** Provided information follows **
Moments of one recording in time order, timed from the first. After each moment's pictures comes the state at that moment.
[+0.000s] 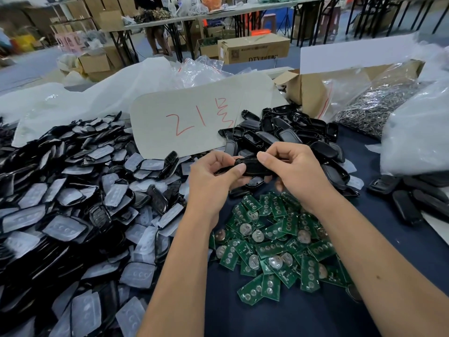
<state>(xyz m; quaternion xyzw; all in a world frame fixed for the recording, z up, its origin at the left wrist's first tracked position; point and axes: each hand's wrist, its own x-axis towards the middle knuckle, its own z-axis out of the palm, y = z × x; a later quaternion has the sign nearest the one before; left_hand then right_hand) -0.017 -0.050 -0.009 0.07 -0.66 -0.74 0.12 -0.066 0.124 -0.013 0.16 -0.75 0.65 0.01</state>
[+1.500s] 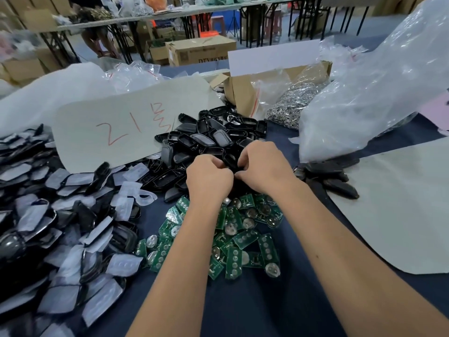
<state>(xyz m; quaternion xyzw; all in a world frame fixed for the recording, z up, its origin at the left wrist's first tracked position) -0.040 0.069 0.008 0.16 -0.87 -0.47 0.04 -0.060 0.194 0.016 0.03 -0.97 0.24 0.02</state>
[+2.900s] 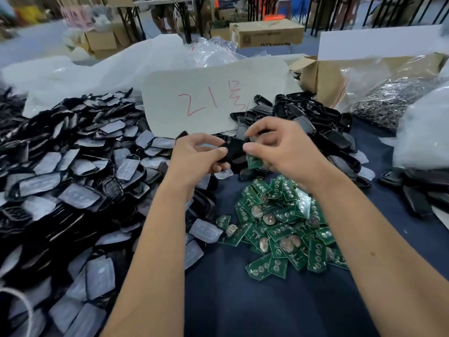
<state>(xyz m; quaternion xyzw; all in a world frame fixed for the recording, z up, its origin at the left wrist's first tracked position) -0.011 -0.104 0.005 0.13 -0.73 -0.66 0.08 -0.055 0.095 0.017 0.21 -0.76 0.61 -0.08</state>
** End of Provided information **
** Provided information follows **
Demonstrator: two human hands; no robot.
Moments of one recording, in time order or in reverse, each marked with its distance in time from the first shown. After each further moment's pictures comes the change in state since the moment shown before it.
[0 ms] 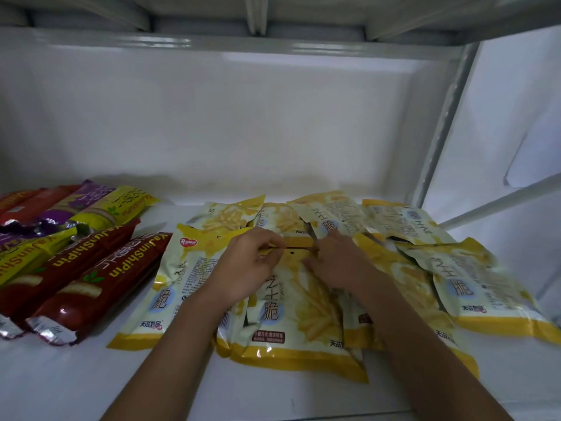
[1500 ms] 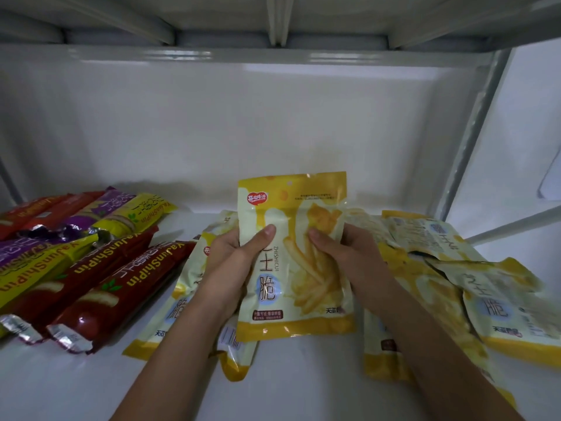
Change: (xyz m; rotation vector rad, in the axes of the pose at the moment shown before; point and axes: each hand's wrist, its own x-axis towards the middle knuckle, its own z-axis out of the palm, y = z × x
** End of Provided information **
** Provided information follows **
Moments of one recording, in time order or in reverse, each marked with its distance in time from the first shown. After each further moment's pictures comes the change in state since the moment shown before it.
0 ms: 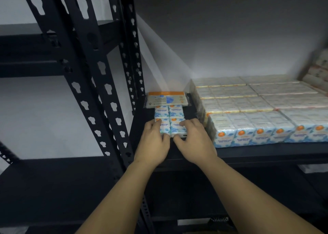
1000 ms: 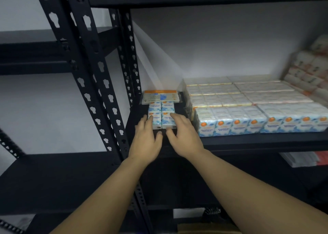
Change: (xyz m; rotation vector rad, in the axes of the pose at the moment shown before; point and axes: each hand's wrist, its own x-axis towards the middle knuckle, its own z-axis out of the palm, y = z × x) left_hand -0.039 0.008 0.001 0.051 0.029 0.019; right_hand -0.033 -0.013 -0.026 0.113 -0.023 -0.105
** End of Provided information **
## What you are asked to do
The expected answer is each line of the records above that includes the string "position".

## Solution for this task
<state>(xyz m; quaternion xyzw; all in a world frame fixed for the recording, z up, its origin at the left wrist's first tracked position; point and axes: each hand's wrist, its own x-axis towards the middle knuckle, its own z-axis out of the palm, y = z × x; a later quaternion has the sign nearest the one before; left_hand then right_hand) -0.017 -0.050 -0.009 0.07 -0.66 -0.74 0.12 -0.066 0.124 -0.013 0.16 -0.75 0.65 0.01</state>
<state>(xyz m; quaternion xyzw; all in a world frame fixed for the recording, z up, its origin at the left wrist's first tracked position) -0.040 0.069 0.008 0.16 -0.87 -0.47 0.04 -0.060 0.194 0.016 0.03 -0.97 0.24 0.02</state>
<state>(xyz m; quaternion xyzw; all in a world frame fixed for the recording, z up, its origin at the left wrist's first tracked position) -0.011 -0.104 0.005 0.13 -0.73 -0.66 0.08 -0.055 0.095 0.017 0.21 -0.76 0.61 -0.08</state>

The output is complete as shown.